**EXERCISE**
Exclude the images, then return every line below exactly as written.

**DATA EXTRACT**
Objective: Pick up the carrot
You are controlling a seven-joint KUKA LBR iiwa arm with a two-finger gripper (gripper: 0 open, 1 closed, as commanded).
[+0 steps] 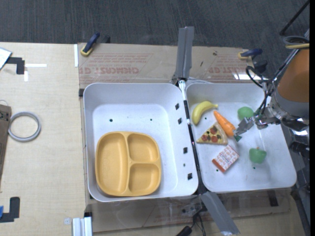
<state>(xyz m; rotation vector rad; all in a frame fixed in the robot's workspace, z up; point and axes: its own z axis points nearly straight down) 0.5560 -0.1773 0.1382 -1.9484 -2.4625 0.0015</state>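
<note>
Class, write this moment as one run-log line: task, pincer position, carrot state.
task: pick up carrot | pincer: right bin, beside carrot's lower end | carrot: lying in bin, above pizza slice, not lifted

Grey arm (288, 104), orange band, black cables
</note>
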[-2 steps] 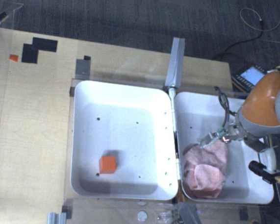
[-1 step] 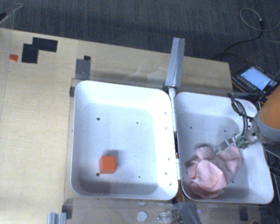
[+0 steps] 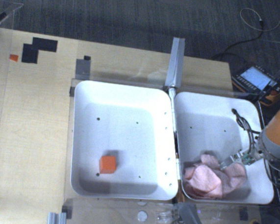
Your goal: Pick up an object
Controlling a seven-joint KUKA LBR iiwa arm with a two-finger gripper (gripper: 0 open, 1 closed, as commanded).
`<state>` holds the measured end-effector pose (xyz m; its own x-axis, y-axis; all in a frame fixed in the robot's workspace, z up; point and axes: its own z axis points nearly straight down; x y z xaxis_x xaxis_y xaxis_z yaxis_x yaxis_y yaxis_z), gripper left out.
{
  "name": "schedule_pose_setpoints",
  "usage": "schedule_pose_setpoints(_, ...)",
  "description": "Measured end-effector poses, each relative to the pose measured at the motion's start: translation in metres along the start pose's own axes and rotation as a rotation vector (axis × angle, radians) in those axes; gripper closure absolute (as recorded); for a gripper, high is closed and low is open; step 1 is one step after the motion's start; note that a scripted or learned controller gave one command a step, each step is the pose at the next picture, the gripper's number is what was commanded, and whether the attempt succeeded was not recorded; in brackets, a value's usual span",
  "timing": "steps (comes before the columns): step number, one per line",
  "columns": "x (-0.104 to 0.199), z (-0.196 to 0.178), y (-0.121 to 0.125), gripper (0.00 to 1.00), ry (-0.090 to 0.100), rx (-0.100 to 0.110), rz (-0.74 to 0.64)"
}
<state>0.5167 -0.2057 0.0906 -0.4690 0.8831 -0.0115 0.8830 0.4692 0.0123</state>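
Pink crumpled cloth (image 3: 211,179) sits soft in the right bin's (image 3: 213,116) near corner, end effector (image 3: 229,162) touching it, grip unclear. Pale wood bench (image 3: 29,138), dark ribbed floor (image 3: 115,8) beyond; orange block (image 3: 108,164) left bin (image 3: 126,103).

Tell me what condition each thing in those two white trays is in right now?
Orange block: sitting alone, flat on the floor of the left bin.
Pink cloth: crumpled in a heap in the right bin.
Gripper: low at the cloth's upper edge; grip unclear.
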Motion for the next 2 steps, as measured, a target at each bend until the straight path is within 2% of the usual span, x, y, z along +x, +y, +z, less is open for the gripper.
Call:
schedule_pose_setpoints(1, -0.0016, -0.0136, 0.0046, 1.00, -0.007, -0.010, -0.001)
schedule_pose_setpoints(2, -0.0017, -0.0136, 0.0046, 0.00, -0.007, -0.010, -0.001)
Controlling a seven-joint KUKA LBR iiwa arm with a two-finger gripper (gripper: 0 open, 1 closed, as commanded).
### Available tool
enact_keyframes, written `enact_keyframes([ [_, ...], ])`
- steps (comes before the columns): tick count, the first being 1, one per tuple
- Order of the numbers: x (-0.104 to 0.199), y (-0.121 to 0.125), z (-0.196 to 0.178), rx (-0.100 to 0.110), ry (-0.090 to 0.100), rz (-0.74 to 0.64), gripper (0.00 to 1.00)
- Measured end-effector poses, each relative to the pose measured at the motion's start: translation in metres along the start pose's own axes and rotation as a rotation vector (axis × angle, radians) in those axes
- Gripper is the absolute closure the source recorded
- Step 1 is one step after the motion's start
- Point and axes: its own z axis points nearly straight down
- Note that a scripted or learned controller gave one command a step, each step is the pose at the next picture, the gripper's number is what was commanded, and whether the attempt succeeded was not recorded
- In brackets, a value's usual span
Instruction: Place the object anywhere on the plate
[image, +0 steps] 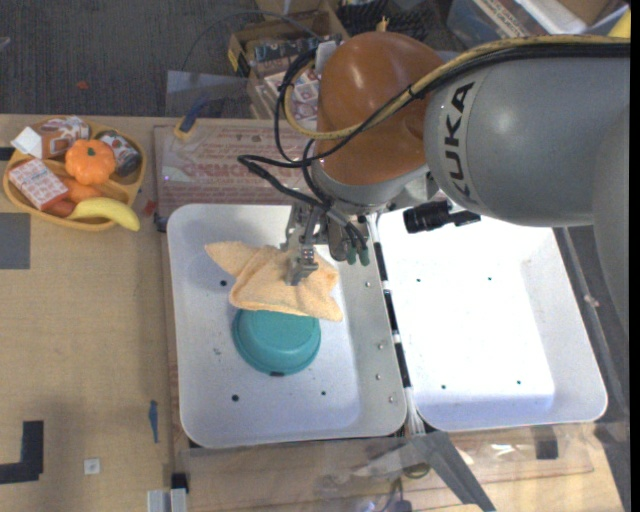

**TASK ANSWER**
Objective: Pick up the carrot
You are controlling a seven-joint KUKA LBR iiwa arm with a two-finger gripper (gripper: 0 open, 1 closed, as commanded).
[+0 steps] 
<state>(xyz m; rotation vector rad; all in a frame fixed in the robot's workspace, z up; point and axes: its own z axis points nearly straight down) 0.5560 -0.1773 0.1382 -1.9484 -2.4625 0.0015</state>
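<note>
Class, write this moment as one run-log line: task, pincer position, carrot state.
task: pick up carrot | pincer: right bin, beside carrot's lower end | carrot: lying in bin, above pizza slice, not lifted

Grey arm (288, 104), orange band, black cables
</note>
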[-2 steps] 
[-1 step] 
[+0 steps] 
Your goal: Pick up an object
Controlling a seven-joint KUKA LBR iiwa arm with a two-finger gripper (gripper: 0 open, 1 closed, as commanded).
`<state>` holds the measured end-effector pose (xyz m; its own x-axis, y-axis; all in a frame fixed in the robot's workspace, z up; point and axes: its own z axis points nearly straight down; x y z xaxis_x xaxis_y xaxis_z yaxis_x yaxis_y yaxis_z), gripper left out.
{
  "name": "schedule_pose_setpoints",
  "usage": "schedule_pose_setpoints(_, ...)",
  "description": "Measured end-effector poses, each relative to the pose measured at the motion's start: translation in metres along the start pose's own axes and rotation as a rotation vector (axis × angle, radians) in those axes; gripper closure absolute (as recorded); for a gripper, high is closed and low is open; step 1 is one step after the motion's start; note that a scripted or learned controller gave one command a step, each step is the pose at the next picture, the gripper's number is what was commanded, and whether the attempt succeeded was not recorded; in brackets, a value's usual span",
  "timing": "steps (comes before the columns): step number, one per line",
  "columns": "x (-0.104 to 0.199), z (-0.196 to 0.178), y (-0.121 to 0.125), gripper (0.00 to 1.00), ry (-0.090 to 0.100), rx (-0.100 to 0.110), rz (-0.74 to 0.64)"
}
<state>0.5167 -0.2057 0.0906 -0.4690 0.8831 -0.0115 0.8830 0.4692 0.0123</state>
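Pink crumpled cloth (image 3: 211,179) sits soft in the right bin's (image 3: 213,116) near corner, end effector (image 3: 229,162) touching it, grip unclear. Pale wood bench (image 3: 29,138), dark ribbed floor (image 3: 115,8) beyond; orange block (image 3: 108,164) left bin (image 3: 126,103).

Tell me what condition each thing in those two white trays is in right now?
Orange block: sitting alone, flat on the floor of the left bin.
Pink cloth: crumpled in a heap in the right bin.
Gripper: low at the cloth's upper edge; grip unclear.
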Motion for the next 2 steps, as measured, a target at each bend until the straight path is within 2% of the usual span, x, y, z along +x, +y, +z, less is open for the gripper.
Call:
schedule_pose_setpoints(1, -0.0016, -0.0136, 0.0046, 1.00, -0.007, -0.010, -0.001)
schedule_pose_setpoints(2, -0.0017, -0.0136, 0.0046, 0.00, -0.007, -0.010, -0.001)
Controlling a seven-joint KUKA LBR iiwa arm with a two-finger gripper (gripper: 0 open, 1 closed, as commanded).
### Available tool
enact_keyframes, written `enact_keyframes([ [_, ...], ])`
- steps (comes before the columns): tick count, the first being 1, one per tuple
- Order of the numbers: x (-0.104 to 0.199), y (-0.121 to 0.125), z (-0.196 to 0.178), rx (-0.100 to 0.110), ry (-0.090 to 0.100), rz (-0.74 to 0.64), gripper (0.00 to 1.00)
- Measured end-effector poses, each relative to the pose measured at the motion's start: translation in metres along the start pose's own axes and rotation as a rotation vector (axis × angle, radians) in those axes
- Gripper is the absolute closure the source recorded
- Step 1 is one step after the motion's start
- Point and axes: its own z axis points nearly straight down
- Note that a scripted or learned controller gave one command a step, each step is the pose at the next picture, the gripper's number is what was commanded, and whether the attempt succeeded was not recorded
- In brackets, a value's usual span
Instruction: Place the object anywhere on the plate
[image, +0 steps] 

With that, the output is done.